Comme je le rappelais
dans mon article, les exportations massives se sont poursuivies durant la famine. Elles étaient partie intégrante du processus ayant abouti à cette catastrophe, dans la mesure où elles étaient censées faciliter, dans le même temps, l'acquisition de matériel moderne qui, lui-même, permettrait à l'économie soviétique d'atteindre les résultats du plan quinquennal.
Cette obsession était telle que Staline, dans un télégramme à Kaganovitch et Molotov du 18 juin 1932, proposa même une augmentation du plan de collecte de 4 à 5 %, pour maintenir les exportations à un niveau appréciable (1.7 million de tonnes en 1932).

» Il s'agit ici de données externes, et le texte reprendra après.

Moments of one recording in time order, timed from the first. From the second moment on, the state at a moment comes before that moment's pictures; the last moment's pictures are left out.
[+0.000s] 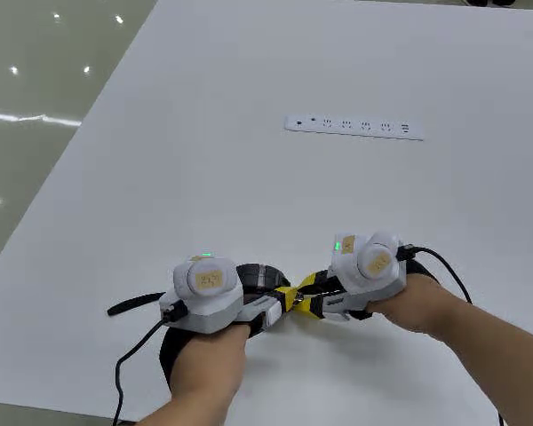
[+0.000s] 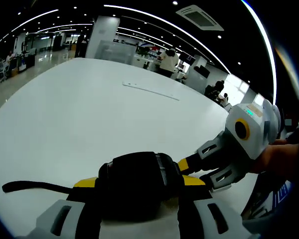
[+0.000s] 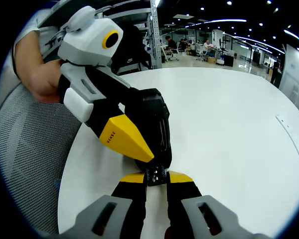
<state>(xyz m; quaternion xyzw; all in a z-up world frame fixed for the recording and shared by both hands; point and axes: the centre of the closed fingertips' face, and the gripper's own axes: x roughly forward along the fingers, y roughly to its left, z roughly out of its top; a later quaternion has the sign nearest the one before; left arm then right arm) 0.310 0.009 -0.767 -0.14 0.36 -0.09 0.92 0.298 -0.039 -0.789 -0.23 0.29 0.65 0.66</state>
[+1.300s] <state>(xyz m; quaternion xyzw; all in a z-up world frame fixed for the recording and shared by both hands) 0.309 0.007 -0.766 -0.13 0.36 -0.10 0.92 0.297 -0.040 -0.790 -0.22 0.30 0.64 0.67</state>
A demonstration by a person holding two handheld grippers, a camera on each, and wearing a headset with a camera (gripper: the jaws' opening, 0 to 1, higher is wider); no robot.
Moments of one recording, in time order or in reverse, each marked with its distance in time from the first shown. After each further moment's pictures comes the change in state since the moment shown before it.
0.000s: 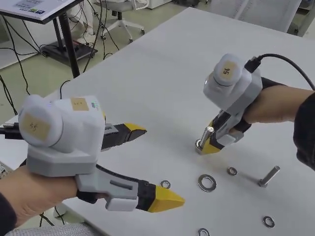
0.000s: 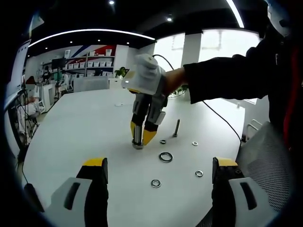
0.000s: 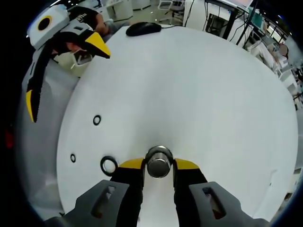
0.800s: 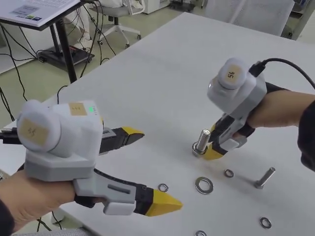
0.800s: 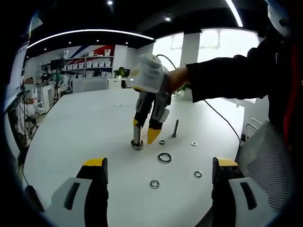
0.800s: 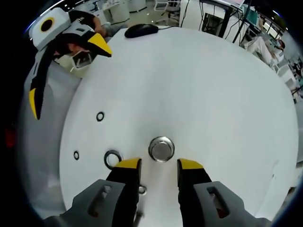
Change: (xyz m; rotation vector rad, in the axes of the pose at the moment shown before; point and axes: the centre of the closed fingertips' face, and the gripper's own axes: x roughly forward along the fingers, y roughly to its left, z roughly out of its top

Cette décision faisait fi de l'absence de réserve agricole découlant de prélèvements effectués sur la récolte (mauvaise) de 1931 en vue d'alimenter... les exportations ! Ce plan de collecte, aux dires de Sergueï Kirov (le proche collaborateur de Staline dont l'assassinat, en 1934, constitua un prétexte au lancement de la Grande Terreur), était bel et bien
"la pierre de touche de notre force ou de notre faiblesse, de la force ou de la faiblesse de nos ennemis". Mais il mettait la population à la merci d'une mauvaise récolte. Ce qui fut le cas en 1932, du fait d'un climat exceptionnellement humide.
Staline maintint le cap de cette politique. De fait, alors que la famine faisait rage, les stocks ne furent pas débloqués à destination de la population avant janvier 1933. Mais l'aide accordée aux zones sinistrées restait dérisoire : 320.000 tonnes à peine, alors que les exportations étaient cinq fois supérieures.